_Task:_ With the records below as input, work out how many lines include the word "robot". Give only the number.

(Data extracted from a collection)
━━━━━━
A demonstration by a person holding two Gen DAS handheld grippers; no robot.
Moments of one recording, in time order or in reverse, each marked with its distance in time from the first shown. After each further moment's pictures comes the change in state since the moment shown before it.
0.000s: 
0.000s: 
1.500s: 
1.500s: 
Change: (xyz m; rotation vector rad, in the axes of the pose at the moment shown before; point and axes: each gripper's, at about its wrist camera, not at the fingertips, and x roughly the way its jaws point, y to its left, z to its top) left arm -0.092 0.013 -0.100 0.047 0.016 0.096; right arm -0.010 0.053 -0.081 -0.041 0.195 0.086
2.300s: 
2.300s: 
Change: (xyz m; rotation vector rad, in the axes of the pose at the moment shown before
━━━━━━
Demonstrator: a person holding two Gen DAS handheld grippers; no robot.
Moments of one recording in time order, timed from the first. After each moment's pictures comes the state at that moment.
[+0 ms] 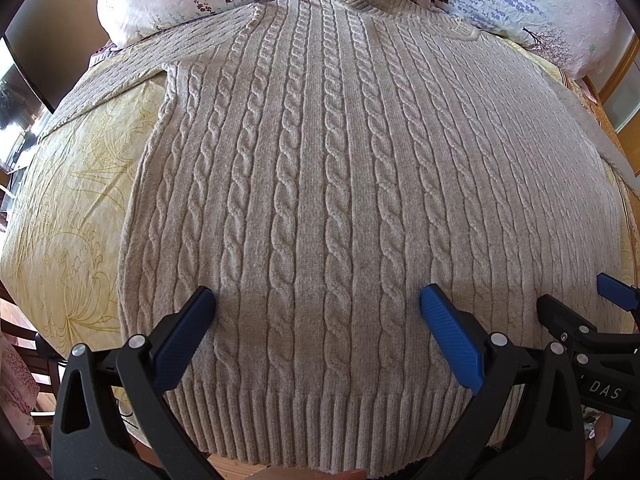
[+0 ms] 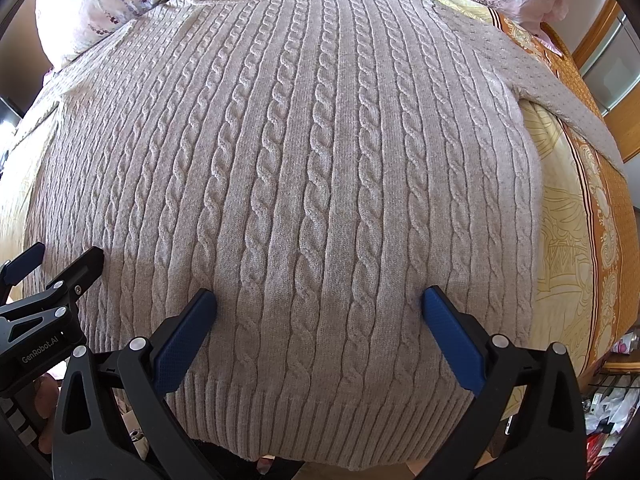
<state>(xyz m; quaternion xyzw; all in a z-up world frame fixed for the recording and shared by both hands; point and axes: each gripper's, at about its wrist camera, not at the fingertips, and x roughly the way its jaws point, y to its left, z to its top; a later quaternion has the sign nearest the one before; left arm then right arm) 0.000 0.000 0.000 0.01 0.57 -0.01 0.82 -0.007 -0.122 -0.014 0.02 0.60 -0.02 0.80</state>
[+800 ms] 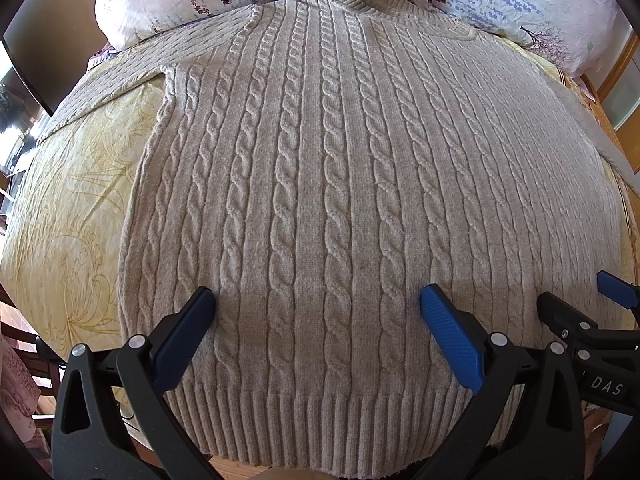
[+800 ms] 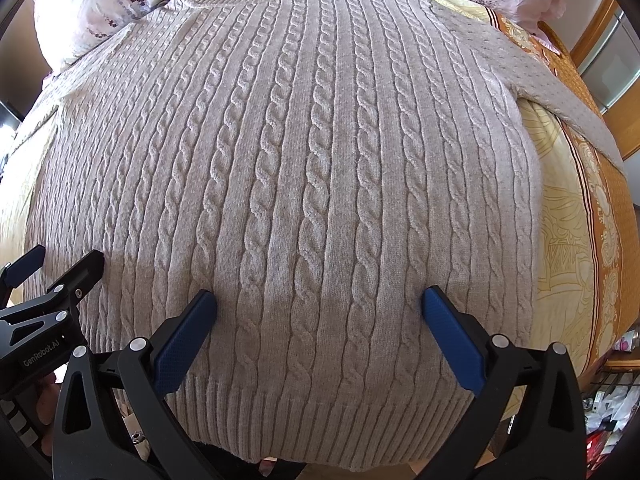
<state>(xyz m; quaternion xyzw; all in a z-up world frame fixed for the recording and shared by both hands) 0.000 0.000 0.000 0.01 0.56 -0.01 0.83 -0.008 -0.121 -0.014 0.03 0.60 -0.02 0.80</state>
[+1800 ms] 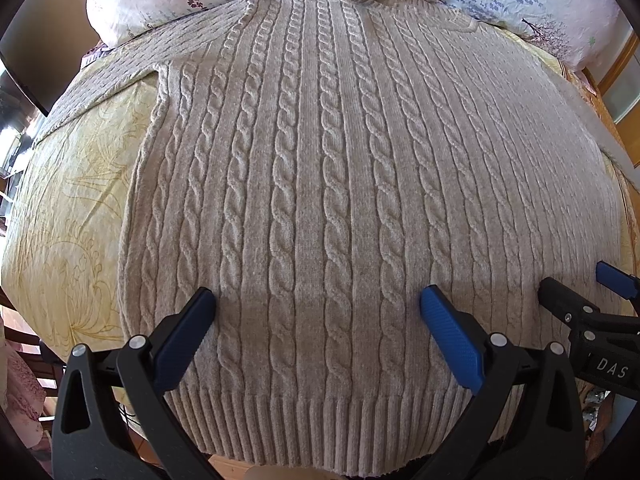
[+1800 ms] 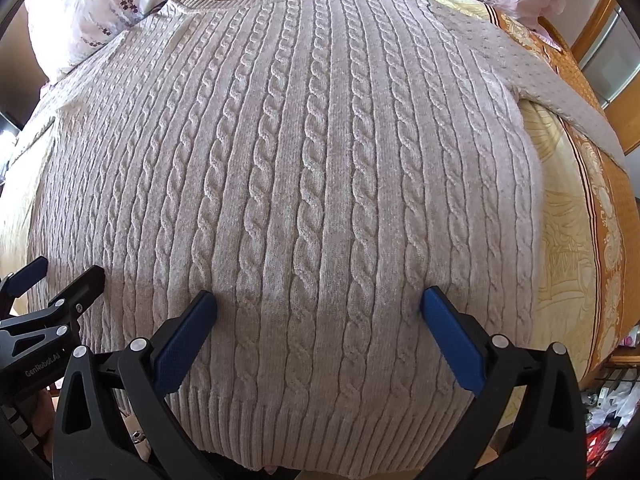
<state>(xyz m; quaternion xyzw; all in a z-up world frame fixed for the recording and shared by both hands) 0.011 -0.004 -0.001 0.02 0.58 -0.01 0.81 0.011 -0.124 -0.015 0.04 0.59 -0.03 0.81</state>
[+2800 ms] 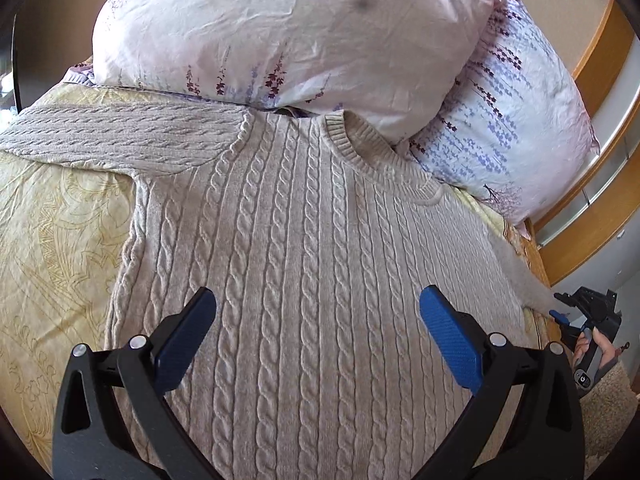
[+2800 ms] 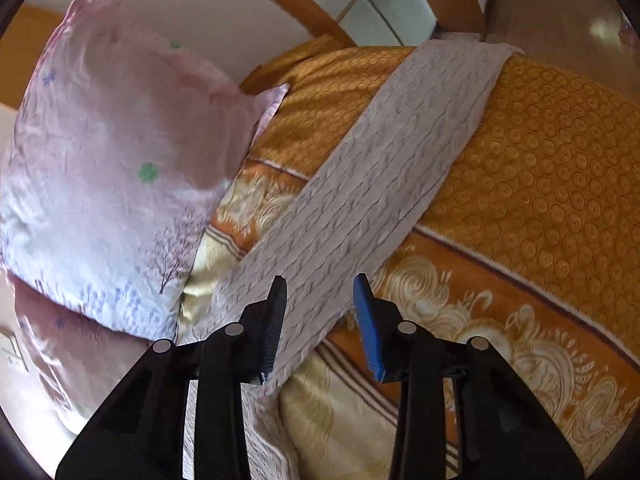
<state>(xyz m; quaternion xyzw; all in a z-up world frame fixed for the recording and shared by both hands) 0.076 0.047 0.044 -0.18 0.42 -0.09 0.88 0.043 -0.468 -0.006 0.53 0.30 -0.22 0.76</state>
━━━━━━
_Your response:_ 2